Your assignment - All entries should be output exactly as they stand.
Exercise input: Begin
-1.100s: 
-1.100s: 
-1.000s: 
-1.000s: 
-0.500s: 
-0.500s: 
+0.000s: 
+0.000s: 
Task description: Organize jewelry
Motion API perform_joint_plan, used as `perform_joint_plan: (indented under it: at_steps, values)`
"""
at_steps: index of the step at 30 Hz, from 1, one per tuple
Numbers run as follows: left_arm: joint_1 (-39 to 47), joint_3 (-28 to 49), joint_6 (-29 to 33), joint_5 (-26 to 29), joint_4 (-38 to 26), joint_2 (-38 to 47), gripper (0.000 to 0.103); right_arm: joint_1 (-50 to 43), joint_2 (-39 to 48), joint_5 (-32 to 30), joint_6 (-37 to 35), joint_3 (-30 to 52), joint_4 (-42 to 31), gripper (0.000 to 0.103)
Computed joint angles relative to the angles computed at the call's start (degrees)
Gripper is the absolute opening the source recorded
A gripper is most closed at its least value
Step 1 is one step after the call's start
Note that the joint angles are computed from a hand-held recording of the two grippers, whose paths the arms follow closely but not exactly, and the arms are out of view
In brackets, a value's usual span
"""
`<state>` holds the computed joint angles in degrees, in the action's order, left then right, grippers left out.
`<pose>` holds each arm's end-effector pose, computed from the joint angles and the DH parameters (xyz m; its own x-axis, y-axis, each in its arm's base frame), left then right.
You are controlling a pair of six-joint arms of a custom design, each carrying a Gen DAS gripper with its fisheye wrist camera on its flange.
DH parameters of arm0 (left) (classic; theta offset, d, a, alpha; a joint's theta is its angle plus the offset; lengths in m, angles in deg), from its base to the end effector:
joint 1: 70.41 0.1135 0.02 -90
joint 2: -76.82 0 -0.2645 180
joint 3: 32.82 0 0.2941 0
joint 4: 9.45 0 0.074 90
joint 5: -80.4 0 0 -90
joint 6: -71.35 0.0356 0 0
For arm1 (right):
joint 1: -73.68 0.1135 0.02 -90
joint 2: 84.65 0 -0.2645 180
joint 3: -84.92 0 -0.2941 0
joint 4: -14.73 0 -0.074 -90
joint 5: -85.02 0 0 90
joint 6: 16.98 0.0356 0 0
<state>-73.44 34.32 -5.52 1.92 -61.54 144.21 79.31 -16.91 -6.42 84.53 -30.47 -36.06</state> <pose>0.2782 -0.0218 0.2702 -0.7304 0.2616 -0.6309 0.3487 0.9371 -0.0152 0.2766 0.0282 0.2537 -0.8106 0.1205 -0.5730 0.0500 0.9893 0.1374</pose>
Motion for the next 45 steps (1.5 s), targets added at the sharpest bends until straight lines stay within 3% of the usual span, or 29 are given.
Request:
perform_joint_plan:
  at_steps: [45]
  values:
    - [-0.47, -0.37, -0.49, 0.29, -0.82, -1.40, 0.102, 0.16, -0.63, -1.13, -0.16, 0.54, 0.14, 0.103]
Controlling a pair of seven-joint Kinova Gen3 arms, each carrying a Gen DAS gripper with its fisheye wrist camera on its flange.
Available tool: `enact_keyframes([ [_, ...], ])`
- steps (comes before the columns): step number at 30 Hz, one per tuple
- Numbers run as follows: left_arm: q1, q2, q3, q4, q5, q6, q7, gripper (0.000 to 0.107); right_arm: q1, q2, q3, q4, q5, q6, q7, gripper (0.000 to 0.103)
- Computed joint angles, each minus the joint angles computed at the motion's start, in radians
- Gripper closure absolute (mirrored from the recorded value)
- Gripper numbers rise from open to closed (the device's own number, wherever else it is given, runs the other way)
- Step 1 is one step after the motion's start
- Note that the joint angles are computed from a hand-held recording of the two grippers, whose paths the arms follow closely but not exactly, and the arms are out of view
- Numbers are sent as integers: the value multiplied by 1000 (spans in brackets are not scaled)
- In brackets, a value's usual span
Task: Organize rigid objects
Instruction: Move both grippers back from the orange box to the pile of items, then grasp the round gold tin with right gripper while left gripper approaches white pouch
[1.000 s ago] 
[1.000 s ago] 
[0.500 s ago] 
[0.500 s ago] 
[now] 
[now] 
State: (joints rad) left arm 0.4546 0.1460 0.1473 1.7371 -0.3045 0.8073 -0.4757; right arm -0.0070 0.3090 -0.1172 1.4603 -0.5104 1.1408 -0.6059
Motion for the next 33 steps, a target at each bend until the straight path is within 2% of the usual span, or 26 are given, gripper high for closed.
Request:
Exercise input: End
Exercise output -
-1.100s: 
-1.100s: 
-1.000s: 
-1.000s: 
-0.500s: 
-0.500s: 
+0.000s: 
+0.000s: 
Task description: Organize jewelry
Motion API perform_joint_plan, used as `perform_joint_plan: (indented under it: at_steps, values)`
"""
at_steps: index of the step at 30 Hz, from 1, one per tuple
Numbers run as follows: left_arm: joint_1 (-39 to 47), joint_3 (-28 to 49), joint_6 (-29 to 33), joint_5 (-26 to 29), joint_4 (-38 to 26), joint_2 (-38 to 47), gripper (0.000 to 0.103); right_arm: joint_1 (-50 to 43), joint_2 (-39 to 48), joint_5 (-32 to 30), joint_6 (-37 to 35), joint_3 (-30 to 52), joint_4 (-42 to 31), gripper (0.000 to 0.103)
Computed joint angles relative to the angles computed at the call's start (degrees)
Gripper is the absolute opening the source recorded
A gripper is most closed at its least value
Step 1 is one step after the call's start
Note that the joint angles are computed from a hand-held recording of the two grippers, whose paths the arms follow closely but not exactly, and the arms are out of view
In brackets, a value's usual span
"""
`<state>` holds the computed joint angles in degrees, in the action's order, left then right, grippers left out.
`<pose>` holds each arm's end-effector pose, computed from the joint angles and the DH parameters (xyz m; its own x-axis, y-axis, each in its arm's base frame), left then right.
You are controlling a pair of six-joint arms of a custom design, each carrying a Gen DAS gripper with its fisheye wrist camera on its flange.
DH parameters of arm0 (left) (classic; theta offset, d, a, alpha; a joint's theta is its angle plus the offset; lengths in m, angles in deg), from its base to the end effector:
joint 1: 70.41 0.1135 0.02 -90
joint 2: -76.82 0 -0.2645 180
joint 3: 32.82 0 0.2941 0
joint 4: 9.45 0 0.074 90
joint 5: -80.4 0 0 -90
joint 6: -71.35 0.0356 0 0
For arm1 (right):
joint 1: -73.68 0.1135 0.02 -90
joint 2: 84.65 0 -0.2645 180
joint 3: -84.92 0 -0.2941 0
joint 4: -14.73 0 -0.074 -90
joint 5: -85.02 0 0 90
joint 6: 16.98 0.0356 0 0
<state>-73.44 34.32 -5.52 1.92 -61.54 144.21 79.31 -16.91 -6.42 84.53 -30.47 -36.06</state> <pose>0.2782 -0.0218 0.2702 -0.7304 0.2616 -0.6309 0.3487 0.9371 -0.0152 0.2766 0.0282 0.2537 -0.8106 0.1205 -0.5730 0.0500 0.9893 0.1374</pose>
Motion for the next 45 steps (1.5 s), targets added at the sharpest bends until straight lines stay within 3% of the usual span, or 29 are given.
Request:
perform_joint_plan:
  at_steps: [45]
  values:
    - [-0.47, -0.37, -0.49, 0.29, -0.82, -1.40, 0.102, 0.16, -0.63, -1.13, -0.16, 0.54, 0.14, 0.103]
Controlling a pair of seven-joint Kinova Gen3 arms, each carrying a Gen DAS gripper with its fisheye wrist camera on its flange.
Available tool: `enact_keyframes([ [_, ...], ])`
- steps (comes before the columns): step number at 30 Hz, one per tuple
- Numbers run as follows: left_arm: q1, q2, q3, q4, q5, q6, q7, gripper (0.000 to 0.107); right_arm: q1, q2, q3, q4, q5, q6, q7, gripper (0.000 to 0.103)
- Computed joint angles, each minus the joint angles computed at the motion's start, in radians
- Gripper closure absolute (mirrored from the recorded value)
- Gripper numbers rise from open to closed (the device's own number, wherever else it is given, runs the other way)
- Step 1 is one step after the motion's start
- Note that the joint angles are computed from a hand-held recording of the two grippers, whose paths the arms follow closely but not exactly, and the arms are out of view
- Numbers are sent as integers: the value multiplied by 1000 (spans in brackets are not scaled)
- In brackets, a value's usual span
Task: Organize rigid objects
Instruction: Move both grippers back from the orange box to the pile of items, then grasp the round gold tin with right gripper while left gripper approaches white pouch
[1.000 s ago] 
[1.000 s ago] 
[0.500 s ago] 
[0.500 s ago] 
[now] 
[now] 
State: (joints rad) left arm 0.4546 0.1460 0.1473 1.7371 -0.3045 0.8073 -0.4757; right arm -0.0070 0.3090 -0.1172 1.4603 -0.5104 1.1408 -0.6059
Motion for the next 33 steps, a target at each bend until the straight path is within 2% of the usual span, or 26 are given, gripper high for closed.
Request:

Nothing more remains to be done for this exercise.